Problem requirements =>
Write out the listing below without alteration, omitting its pictures.

Given data =>
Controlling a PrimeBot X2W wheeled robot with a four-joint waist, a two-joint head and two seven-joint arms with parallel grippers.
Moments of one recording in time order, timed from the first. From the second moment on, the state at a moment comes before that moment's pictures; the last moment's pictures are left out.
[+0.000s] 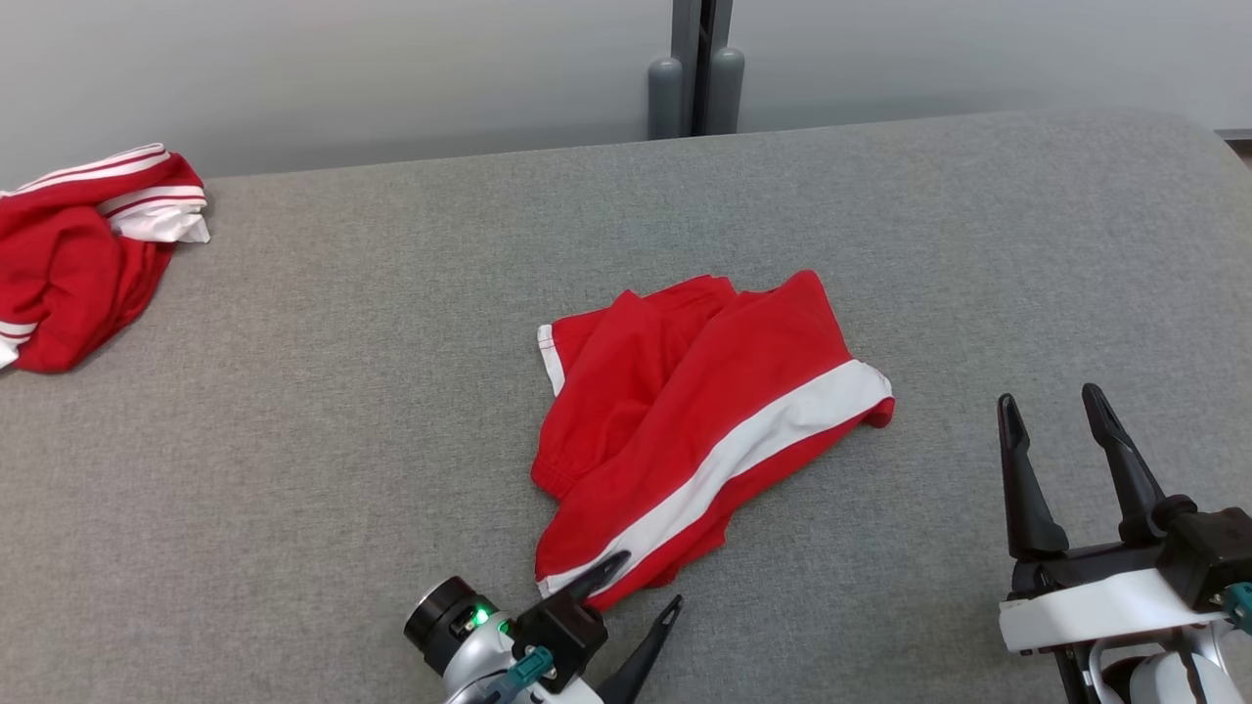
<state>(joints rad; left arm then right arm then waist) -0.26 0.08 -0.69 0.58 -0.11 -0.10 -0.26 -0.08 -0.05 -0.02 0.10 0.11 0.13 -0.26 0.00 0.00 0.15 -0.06</state>
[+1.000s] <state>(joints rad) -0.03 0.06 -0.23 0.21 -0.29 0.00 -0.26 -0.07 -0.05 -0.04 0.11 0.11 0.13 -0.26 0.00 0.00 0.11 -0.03</state>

Final answer =>
Controlling a PrimeBot X2W wheeled robot with a four-joint waist, a two-joint head and two seven-joint arms with parallel grippers.
Moments of one recording in time order, timed from the first. From the second moment on, the state at a moment comes before that moment's pictures; the last moment's pictures are left out.
[+0.000s] 
<state>(joints rad; left arm then right arm then waist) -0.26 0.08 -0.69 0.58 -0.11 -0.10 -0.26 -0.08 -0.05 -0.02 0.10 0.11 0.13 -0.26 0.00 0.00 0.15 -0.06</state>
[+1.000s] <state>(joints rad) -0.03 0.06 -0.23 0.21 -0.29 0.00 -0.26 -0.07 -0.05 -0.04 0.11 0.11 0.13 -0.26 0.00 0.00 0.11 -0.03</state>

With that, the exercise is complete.